● **Your assignment**
Leaving the pictures aside, repeat the entries exactly.

● **Exercise inputs**
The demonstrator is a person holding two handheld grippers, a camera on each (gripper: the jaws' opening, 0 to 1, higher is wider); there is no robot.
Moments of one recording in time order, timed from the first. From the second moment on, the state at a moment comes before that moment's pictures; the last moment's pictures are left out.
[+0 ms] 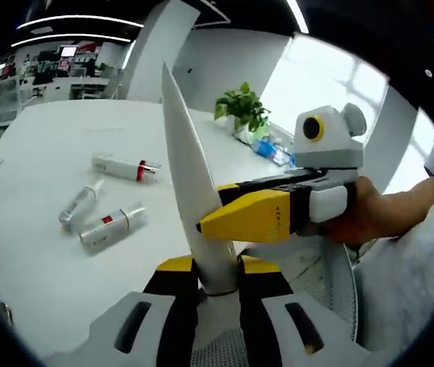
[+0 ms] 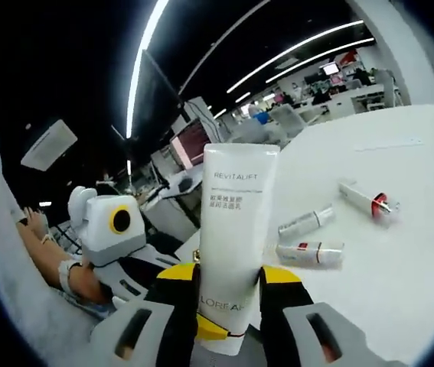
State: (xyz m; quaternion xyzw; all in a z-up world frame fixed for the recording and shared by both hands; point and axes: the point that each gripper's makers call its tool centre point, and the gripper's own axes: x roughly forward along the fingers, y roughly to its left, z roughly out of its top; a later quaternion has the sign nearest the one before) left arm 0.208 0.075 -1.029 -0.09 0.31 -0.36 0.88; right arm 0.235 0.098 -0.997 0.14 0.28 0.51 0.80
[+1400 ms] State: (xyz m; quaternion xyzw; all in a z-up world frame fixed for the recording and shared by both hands) left arm 0.223 0.078 -1.028 0.00 0.26 -0.35 0.90; right arm 0.246 0.097 -0.989 0.12 0.30 0.50 0.81
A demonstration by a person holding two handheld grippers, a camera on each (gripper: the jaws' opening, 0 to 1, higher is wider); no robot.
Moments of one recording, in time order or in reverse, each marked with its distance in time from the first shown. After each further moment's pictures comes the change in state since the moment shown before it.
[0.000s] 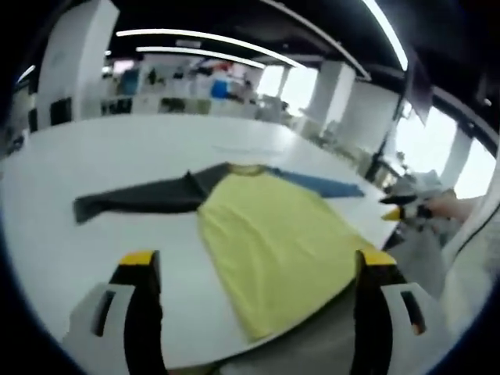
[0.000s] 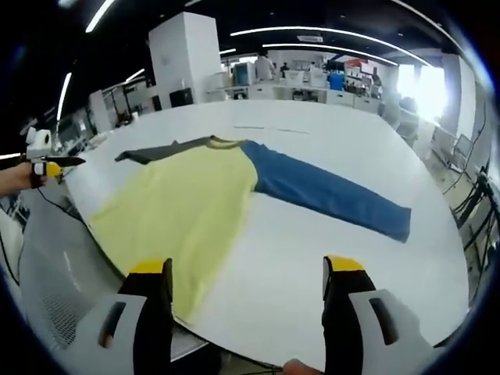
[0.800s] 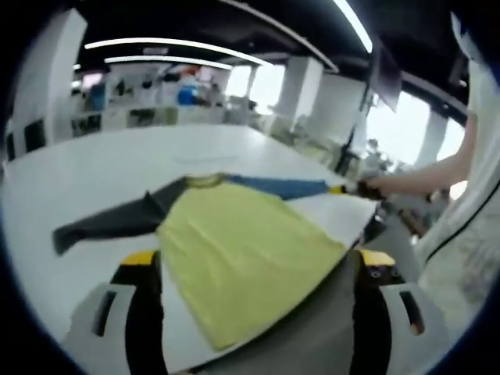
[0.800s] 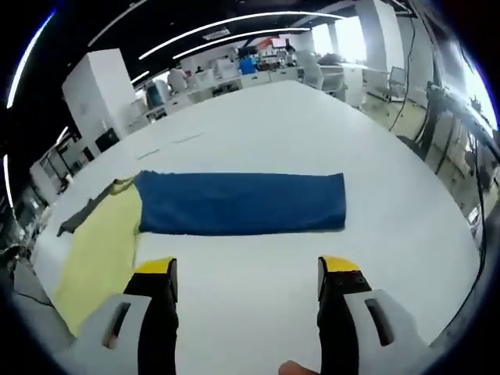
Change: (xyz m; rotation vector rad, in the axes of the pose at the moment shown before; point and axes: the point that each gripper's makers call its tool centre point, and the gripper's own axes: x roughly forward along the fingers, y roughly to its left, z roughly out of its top) left arm 0.001 -0.054 0.019 0.124 0.040 -0.118; right arm 0.029 -0.162 -0.016 0.391 0.052 -0.297
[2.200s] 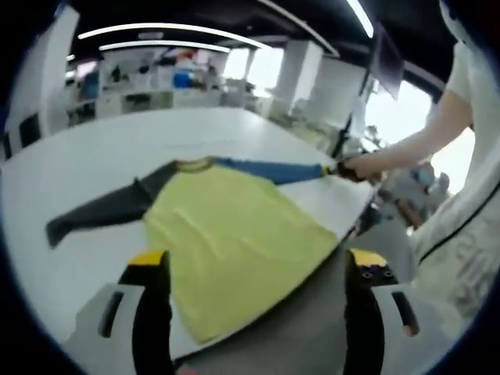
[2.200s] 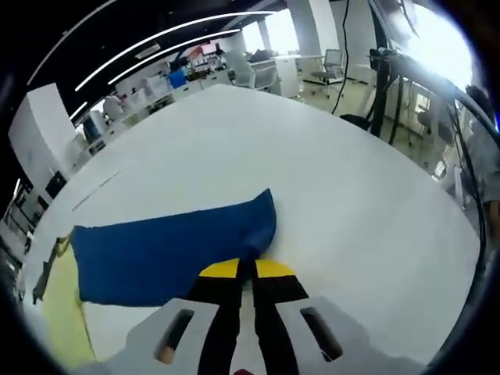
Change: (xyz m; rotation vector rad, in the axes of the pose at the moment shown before) left arm 0.013 -0.019 -0.014 -0.034 0.083 -0.013; right arm 0.050 -0.077 0.029 0.229 -0.084 -0.221
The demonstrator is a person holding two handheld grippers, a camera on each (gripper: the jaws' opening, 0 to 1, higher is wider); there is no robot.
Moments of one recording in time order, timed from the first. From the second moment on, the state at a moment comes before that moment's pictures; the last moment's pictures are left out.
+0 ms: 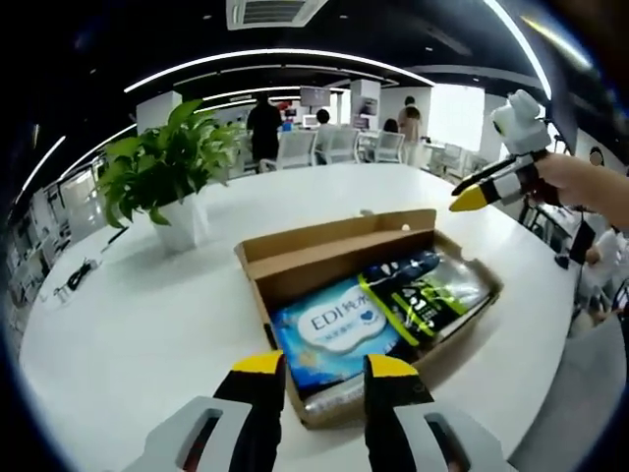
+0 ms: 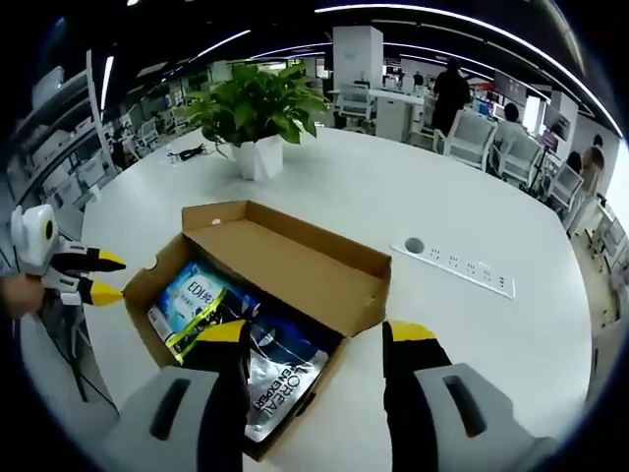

● **The answer**
The demonstrator is a person holding two handheld grippers, a camera on each (gripper: the jaws' opening, 0 to 1, higher is wider); there is no robot.
Moments of one recording in time order, timed from the first. From the second moment on, the state at a moment comes before that moment's pictures; the last moment's pictures are left out.
[+0 ms] 
[+0 ms] 
State: (xyz m; quaternion xyzw; all in a z-up world frame fixed for the recording and shared by both hands; point and axes: the point that each gripper's makers call its tool centre point, and the gripper's own axes: x roughly forward along the fingers, y roughly to its left, z roughly out of its top; a later quaternion has the sign nearest the one before) left arm 0.208 0.075 -1.029 -0.09 0.31 -0.36 0.88; right arm 0.235 0.098 -0.997 0.14 0.28 0.51 0.80
[+1400 ms] State: (xyz m; quaternion xyzw; all in a z-up world frame fixed for the recording and shared by both hands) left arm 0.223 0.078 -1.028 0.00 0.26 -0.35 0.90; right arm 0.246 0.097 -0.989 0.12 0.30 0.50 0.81
A demonstration by a person holding two handheld grippers, a camera on each (gripper: the jaws' opening, 0 to 1, higher is wider); no robot.
Moments of one recording, in time order or in reverse, each marked with its distance in time from the first shown. After each further moment's pictures comes the change in state since the moment shown before it.
[0.000s] 
[0.000s] 
[0.800s] 
[0.800s] 
Change: (xyz m; rotation vector rad, in the axes of the pose at the moment shown before; point and axes: the point that each gripper's makers call its tool centre point, and the gripper's own axes: x roughly forward along the fingers, y roughly to its left, z roughly out of its top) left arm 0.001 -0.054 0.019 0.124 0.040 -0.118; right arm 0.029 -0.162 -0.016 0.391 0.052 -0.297
[2.200s] 
[2.200s] 
Change: (xyz m; rotation vector rad, in the axes of the pose at the moment shown before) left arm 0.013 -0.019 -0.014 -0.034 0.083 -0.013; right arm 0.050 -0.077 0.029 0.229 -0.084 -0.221
The demonstrator is a person holding two handheld grippers, a camera on each (gripper: the jaws' opening, 0 to 1, higher is wider); there is no robot.
Moments of one recording in time order, timed from the first. From the second moment on, the state at a moment comes before that moment's pictures; the last moment's pictures are left out.
+0 ms: 
+0 ms: 

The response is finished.